A three-factor design with 3 × 3 × 7 levels of the corresponding continuum was thus used in the perception experiment (see Table 1). In this experiment, all possible combinations of contextual vowel duration (70, 100 and 130 ms) with all combinations of stop duration (100, 125 and 150 ms) and all voicing maintenance steps (0%, 12.5%, 25%, 37.5%, 50%, 75% and 100%) were tested. The experiment was performed in two different vowel conditions (/a/ and /o/). Five repetitions of the complete stimuli set for each of the listeners were played in randomised order. In summary, a total of 630 stimuli (three vowel durations × three closure durations × seven voicing maintenance conditions × two vowel identities × five repetitions) were generated. The average time to perform the task was 20 min. There was a practice session of 25 stimuli prior to the beginning of the main experiment. Listeners were informed that they would hear synthetic VCV items, and their task was to identify whether the consonant was /ɡ/ or /k/ (forced choice). Speed of response was emphasised, asking listeners to respond as quickly and accurately as possible. Stimulus repetition was not possible. Alvin v 1.27 [29] open source software for stimulus and visual presentation was used. The computer screen for the identification task showed two buttons (labelled g and k) at identical distances around a next button at the screen centre. After selecting their response, listeners had to click on the next button to proceed, thus placing the cursor at the exact centre of the screen before the next stimulus presentation (guaranteeing identical distances for the two answer possibilities). All button options and accompanying text were written in Portuguese for EP listeners and in Italian for Italian listeners in order not to confuse listeners' internal language presentation.

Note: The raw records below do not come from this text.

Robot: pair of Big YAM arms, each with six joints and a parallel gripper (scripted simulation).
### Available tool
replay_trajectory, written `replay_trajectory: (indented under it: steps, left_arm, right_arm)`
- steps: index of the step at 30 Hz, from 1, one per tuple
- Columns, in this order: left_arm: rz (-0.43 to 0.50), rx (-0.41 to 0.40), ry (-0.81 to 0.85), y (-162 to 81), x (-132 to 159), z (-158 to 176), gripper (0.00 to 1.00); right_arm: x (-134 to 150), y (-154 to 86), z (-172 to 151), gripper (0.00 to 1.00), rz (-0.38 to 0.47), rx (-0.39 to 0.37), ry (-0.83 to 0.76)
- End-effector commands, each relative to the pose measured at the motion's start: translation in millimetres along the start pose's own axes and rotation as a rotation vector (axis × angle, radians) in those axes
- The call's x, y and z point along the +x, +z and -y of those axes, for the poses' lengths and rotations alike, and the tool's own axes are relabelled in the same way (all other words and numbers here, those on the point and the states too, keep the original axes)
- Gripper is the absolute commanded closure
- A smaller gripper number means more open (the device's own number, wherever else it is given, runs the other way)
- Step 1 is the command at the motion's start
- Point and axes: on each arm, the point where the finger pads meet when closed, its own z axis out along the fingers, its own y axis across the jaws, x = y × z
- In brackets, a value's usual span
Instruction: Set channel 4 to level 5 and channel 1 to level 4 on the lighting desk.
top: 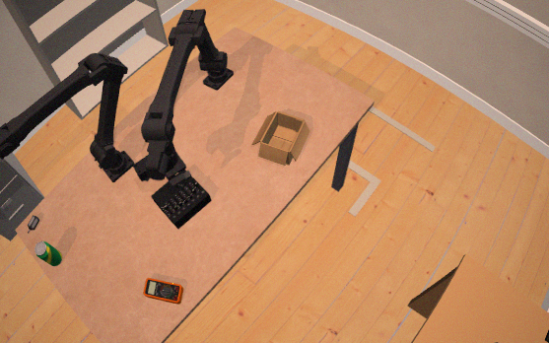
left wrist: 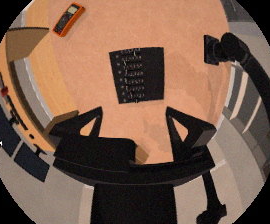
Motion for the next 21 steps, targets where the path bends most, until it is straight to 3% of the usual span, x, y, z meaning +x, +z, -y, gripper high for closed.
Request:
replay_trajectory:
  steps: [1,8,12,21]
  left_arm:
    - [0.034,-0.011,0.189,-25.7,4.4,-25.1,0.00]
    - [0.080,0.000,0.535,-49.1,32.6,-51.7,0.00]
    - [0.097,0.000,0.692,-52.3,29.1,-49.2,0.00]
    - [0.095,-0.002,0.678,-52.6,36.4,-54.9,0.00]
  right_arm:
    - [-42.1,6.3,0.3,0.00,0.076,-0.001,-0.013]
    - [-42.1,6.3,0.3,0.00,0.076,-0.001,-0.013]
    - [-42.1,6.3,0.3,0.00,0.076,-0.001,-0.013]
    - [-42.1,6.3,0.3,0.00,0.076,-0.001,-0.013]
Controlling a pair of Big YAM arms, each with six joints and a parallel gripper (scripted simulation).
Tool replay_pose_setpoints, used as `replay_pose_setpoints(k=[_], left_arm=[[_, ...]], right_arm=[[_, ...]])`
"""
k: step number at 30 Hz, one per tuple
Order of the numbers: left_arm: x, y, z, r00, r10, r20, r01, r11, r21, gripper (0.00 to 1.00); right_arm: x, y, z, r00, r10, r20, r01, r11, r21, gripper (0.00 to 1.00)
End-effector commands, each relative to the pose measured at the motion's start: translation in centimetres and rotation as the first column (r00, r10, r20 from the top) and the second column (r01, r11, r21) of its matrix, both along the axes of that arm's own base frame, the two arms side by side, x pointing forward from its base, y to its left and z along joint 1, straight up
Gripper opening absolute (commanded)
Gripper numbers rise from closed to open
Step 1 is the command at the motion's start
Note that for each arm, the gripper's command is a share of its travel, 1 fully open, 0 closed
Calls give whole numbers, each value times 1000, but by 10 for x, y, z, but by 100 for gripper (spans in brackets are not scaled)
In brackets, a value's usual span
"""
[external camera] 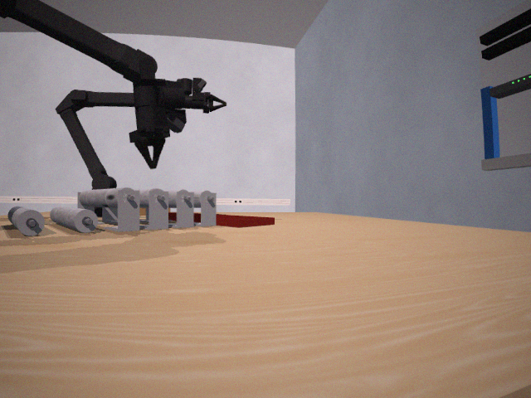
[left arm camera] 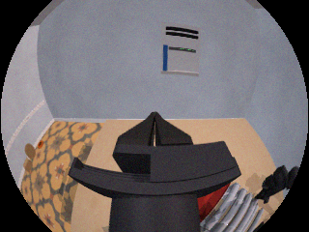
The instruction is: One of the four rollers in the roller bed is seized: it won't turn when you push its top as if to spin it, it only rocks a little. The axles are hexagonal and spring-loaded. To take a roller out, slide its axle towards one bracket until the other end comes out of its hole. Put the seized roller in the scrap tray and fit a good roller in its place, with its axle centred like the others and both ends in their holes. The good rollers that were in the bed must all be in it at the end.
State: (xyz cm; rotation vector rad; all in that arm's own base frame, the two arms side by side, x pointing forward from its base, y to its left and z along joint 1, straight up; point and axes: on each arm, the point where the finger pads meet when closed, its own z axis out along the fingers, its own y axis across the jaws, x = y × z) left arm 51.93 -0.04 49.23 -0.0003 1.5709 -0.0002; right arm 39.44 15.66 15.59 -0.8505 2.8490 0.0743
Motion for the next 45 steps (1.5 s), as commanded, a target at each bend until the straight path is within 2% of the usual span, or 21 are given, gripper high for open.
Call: replay_pose_setpoints(k=[1,6,17,20,24,30,32,45], left_arm=[[3,-4,34,999,-6,48,6,1000,15,0],[3,-4,34,999,-6,48,6,1000,15,0],[3,-4,34,999,-6,48,6,1000,15,0],[3,-4,34,999,-6,48,6,1000,15,0],[3,-4,34,999,-6,48,6,1000,15,0],[3,-4,34,999,-6,48,6,1000,15,0],[3,-4,34,999,-6,48,6,1000,15,0],[3,-4,34,999,-6,48,6,1000,15,0]], right_arm=[[-5,-9,10,1000,-5,12,5,1000,1,0],[-16,-15,11,1000,1,11,-1,1000,4,0],[-71,-50,4,1000,10,0,-10,1000,1,0],[-69,-48,5,1000,14,5,-14,1000,2,0],[-84,-57,2,1000,0,-2,0,1000,0,0],[-83,-55,2,1000,-11,1,11,1000,3,0],[-79,-52,-9,1000,-8,-4,8,1000,1,0],[-79,-48,-24,1000,5,-4,-5,1000,2,0]])
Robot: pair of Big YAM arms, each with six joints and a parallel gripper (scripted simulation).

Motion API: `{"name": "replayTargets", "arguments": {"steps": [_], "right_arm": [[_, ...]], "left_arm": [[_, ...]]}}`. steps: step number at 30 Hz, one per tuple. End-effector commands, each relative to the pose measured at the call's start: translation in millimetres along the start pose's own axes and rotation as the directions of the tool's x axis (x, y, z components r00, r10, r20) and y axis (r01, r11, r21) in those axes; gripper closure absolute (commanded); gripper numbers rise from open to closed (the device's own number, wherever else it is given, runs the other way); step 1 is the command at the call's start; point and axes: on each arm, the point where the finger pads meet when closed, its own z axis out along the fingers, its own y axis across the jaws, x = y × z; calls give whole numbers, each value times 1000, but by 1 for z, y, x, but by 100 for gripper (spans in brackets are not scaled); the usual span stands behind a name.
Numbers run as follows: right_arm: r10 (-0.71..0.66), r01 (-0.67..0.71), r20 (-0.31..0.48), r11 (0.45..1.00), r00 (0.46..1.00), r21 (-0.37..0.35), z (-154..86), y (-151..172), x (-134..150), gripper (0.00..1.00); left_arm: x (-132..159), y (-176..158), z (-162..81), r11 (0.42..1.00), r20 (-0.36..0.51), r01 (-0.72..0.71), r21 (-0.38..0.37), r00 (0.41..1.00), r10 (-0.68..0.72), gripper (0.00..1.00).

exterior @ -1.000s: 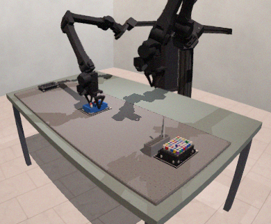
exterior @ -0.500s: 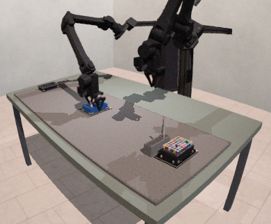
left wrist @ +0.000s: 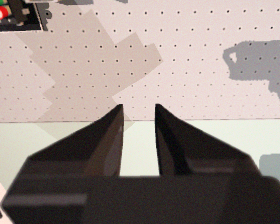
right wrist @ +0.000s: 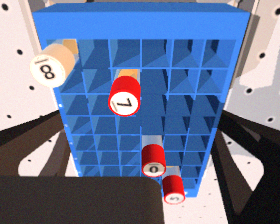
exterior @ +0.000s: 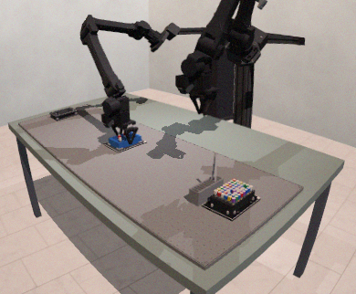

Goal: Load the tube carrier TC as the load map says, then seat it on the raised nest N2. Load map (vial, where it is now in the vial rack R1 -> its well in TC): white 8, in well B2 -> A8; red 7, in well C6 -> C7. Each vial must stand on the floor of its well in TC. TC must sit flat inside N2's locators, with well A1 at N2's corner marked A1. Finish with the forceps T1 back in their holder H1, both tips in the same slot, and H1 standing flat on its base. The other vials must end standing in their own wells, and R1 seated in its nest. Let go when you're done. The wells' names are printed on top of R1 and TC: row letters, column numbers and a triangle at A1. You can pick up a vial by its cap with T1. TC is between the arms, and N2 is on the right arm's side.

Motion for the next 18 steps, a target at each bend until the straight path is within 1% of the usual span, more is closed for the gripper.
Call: {"name": "replayTargets", "arguments": {"steps": [1,10,18], "right_arm": [[1,-1,12,1000,1000,-7,-4,2,-7,10],[1,-1,12,1000,1000,-7,-4,2,-7,13],[1,-1,12,1000,1000,-7,-4,2,-7,37]], "left_arm": [[-6,3,-1,1000,12,12,-6,1000,-12,77],[-6,3,-1,1000,12,12,-6,1000,-12,77],[-6,3,-1,1000,12,12,-6,1000,-12,77]]}}
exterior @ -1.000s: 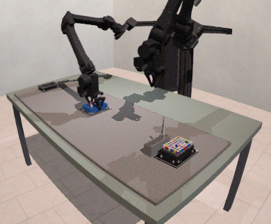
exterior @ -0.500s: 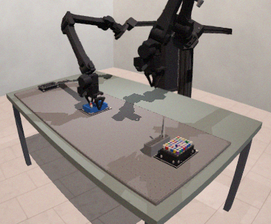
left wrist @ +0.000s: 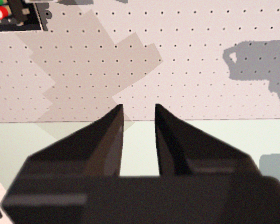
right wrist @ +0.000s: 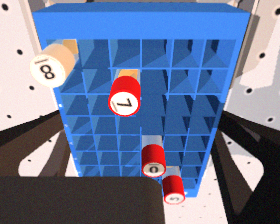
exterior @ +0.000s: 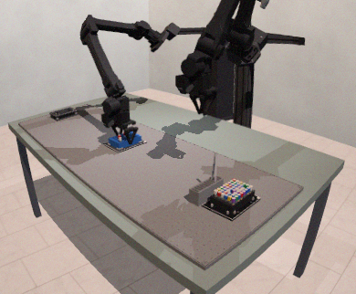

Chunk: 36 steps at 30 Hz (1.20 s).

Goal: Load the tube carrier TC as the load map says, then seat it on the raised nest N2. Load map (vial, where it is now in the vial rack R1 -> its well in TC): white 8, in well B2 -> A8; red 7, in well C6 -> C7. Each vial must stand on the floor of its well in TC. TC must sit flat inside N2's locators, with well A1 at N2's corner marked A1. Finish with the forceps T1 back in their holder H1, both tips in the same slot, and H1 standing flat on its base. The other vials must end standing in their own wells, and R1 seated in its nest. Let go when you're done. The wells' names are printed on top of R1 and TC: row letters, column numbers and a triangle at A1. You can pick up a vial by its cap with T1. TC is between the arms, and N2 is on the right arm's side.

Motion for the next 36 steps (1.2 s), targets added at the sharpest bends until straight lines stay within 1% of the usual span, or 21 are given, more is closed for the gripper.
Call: {"name": "replayTargets", "arguments": {"steps": [1,6,8,23,36], "right_arm": [[1,-1,12,1000,1000,-7,-4,2,-7,40],[1,-1,12,1000,1000,-7,-4,2,-7,55],[1,-1,12,1000,1000,-7,-4,2,-7,55],[1,-1,12,1000,1000,-7,-4,2,-7,100],[1,-1,12,1000,1000,-7,-4,2,-7,100]], "left_arm": [[-6,3,-1,1000,12,12,-6,1000,-12,77],[-6,3,-1,1000,12,12,-6,1000,-12,77],[-6,3,-1,1000,12,12,-6,1000,-12,77],[-6,3,-1,1000,12,12,-6,1000,-12,77],[-6,3,-1,1000,12,12,-6,1000,-12,77]]}}
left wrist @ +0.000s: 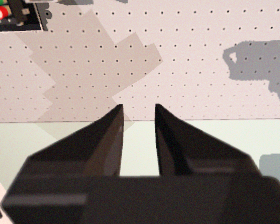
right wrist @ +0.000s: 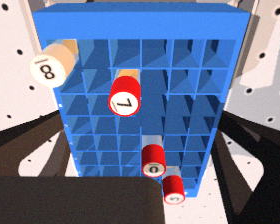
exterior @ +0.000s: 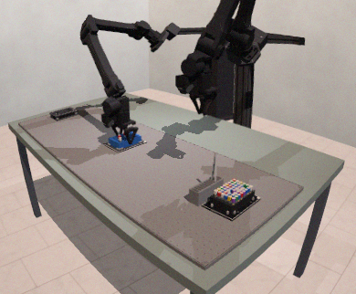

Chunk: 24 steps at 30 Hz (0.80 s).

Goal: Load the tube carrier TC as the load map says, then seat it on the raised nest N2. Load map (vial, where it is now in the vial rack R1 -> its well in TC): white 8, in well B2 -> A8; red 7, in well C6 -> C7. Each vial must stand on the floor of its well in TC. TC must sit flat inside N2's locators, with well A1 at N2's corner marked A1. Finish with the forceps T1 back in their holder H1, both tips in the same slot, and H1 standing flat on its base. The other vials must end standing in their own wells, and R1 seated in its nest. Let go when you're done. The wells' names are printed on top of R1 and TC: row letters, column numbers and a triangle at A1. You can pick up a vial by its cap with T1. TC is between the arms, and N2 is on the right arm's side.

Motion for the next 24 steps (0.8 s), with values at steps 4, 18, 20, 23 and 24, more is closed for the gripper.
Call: {"name": "replayTargets", "arguments": {"steps": [4,18,20,23,24], "right_arm": [[1,-1,12,1000,1000,-7,-4,2,-7,100],[-2,2,21,1000,1000,-16,-24,7,-10,100],[2,-2,20,1000,1000,-16,-25,7,-9,100],[2,-2,21,1000,1000,-17,-26,7,-9,100],[-2,3,9,1000,1000,-11,-19,7,-1,100]], "left_arm": [[-6,3,-1,1000,12,12,-6,1000,-12,77],[-6,3,-1,1000,12,12,-6,1000,-12,77],[-6,3,-1,1000,12,12,-6,1000,-12,77],[-6,3,-1,1000,12,12,-6,1000,-12,77],[-6,3,-1,1000,12,12,-6,1000,-12,77]]}}
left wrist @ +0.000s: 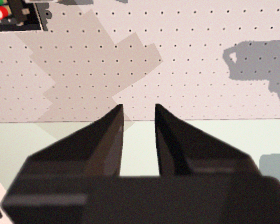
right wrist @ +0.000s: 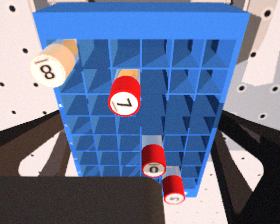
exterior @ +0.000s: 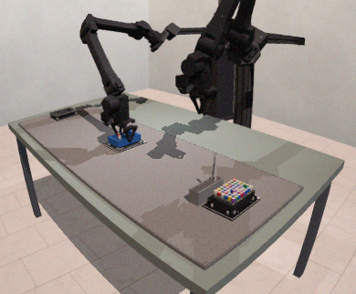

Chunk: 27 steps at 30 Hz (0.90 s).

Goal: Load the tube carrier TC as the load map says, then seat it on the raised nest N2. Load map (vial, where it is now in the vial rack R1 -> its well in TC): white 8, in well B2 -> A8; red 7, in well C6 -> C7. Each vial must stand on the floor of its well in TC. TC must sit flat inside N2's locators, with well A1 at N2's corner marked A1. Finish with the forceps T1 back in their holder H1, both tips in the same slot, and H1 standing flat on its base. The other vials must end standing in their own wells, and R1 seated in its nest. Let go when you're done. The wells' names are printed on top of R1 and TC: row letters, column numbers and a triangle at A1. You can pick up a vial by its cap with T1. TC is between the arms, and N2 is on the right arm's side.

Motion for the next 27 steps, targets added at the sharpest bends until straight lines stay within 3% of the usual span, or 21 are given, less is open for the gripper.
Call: {"name": "replayTargets", "arguments": {"steps": [1,16,17,27], "right_arm": [[0,0,10,1000,1000,-13,-15,10,-1,100],[3,-3,17,1000,1000,-16,-29,10,-6,100],[-12,12,2,1000,1000,-14,-21,15,8,100],[5,-4,20,1000,1000,-18,-37,10,-8,100]], "left_arm": [[-6,3,-1,1000,12,12,-6,1000,-12,77],[-6,3,-1,1000,12,12,-6,1000,-12,77],[-6,3,-1,1000,12,12,-6,1000,-12,77],[-6,3,-1,1000,12,12,-6,1000,-12,77]]}}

The placement of all buttons was rotated 180° for one half of the participants, thus counterbalancing biases of horizontal movement and listener preference.
Table 1
Three fully crossed factors for the perceptual study: vowel duration, stop duration and percentage of stop voicing maintenance
Statistical analysis
Production study
For the statistic validation of the (production) voicing patterns, we chose to examine the three central landmarks (i.e. point 5, point 6 and point 7) as the dependent variables for the statistical analyses. The obstruent onset (point 1) and offset (point 10) are voiced by definition (i.e. vowel formants offset and onset), but the more central points can be regarded as a valid representative to examine significant voicing differences during stop closure. To statistically analyse the devoicing behaviour at these landmarks, a series of logit models (function lmer [30]) with mixed effects were run in the R environment [31]. The logit models are based on binomial distributions (z-scores, generalized linear mixed model, GLMM). This allows modelling based on binary decisions [32, 33], since a binary voicing decision (either voiced or voiceless/devoiced) is obtained for each of the 10 consecutive landmarks (point 1 to point 10). The devoicing occurrences of the three central points of the phonologically voiced velar stop /ɡ/ (dependent variables) were analysed with a p < 0.05 significance threshold for effects of the factors language (EP, Italian), consonant position (initial, medial) and vowel context /i e o a/, and their interactions. All numerical fixed factors were centred (z-transformation). Speaker was chosen as random factor.
Perception study
A series of logit models with mixed effects was run to statistically analyse the listeners’ response patterns. Again, logit models based on binomial distributions (z-scores, Generalized Linear Mixed Model) were used to model binary decisions [33] by our listener responses (i.e., the listeners' /ɡ/ or /k/ response). The dependent variable was the listener response; fixed factors were language (EP, Italian), stop duration (100, 125 and 150 ms), contextual vowel duration (100, 125 and 150 ms) and voicing maintenance percentage during stop closure (0%, 12.5%, 25%, 37.5%, 50%, 75%, 100%) and their interactions. All numerical fixed factors were centred (z-transformation). Listener was chosen as random factor.